DNS IP address

[bkesting]

I am about to setup a BIND name server on my network. Should I give this box a public IP address and use iptables to stop all but dns traffic to this box, or should I place this server behind my existing firewall and give it a private IP and setup forwarding rules to this box?

Thanks in advance for any advice...

[Roxoff]

Personally, I'd keep it behind my firewall and only let it farm out local IP addresses to the lan, and not handle requests from the internet. I'd choose that option because it's less of a security vulnerability, and I'd leave my static IP pointed merrily at my firewall.

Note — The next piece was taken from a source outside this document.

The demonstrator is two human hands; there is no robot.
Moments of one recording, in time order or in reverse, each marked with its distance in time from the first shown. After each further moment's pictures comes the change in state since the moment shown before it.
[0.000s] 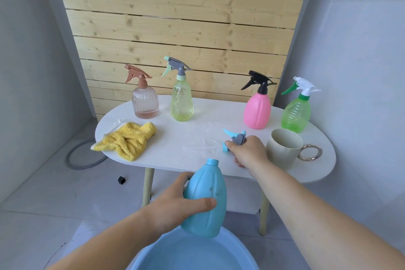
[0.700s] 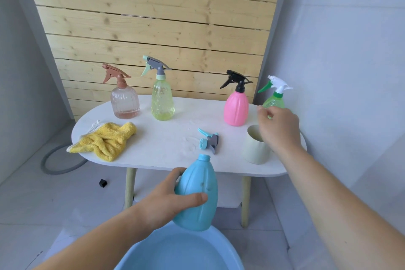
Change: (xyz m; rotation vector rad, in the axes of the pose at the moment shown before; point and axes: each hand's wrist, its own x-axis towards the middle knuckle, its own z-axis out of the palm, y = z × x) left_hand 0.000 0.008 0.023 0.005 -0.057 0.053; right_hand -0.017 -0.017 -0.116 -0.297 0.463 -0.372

This may sound like a 'would-be' situation, but in reality, it's exactly how my lan is configured.

[bkesting]

I need this name server to handle requests from the Internet though, for web and mail services.

[Roxoff]

Well, I found that you dont need to worry about that if whoever is hosting your domain records has everything set up correctly - i.e. your MX record points at your static IP and your domain with no www prefix (e.g. "domain.com", not "www.domain.com") points at your static IP too. You can use virtual hosting under apache to have different websites, and your mail gets delivered right.

If you have to run your DNS server live on the internet, then do so, but it's open to abuse so be aware of the risks - and domain lookups from outside will sap your bandwidth.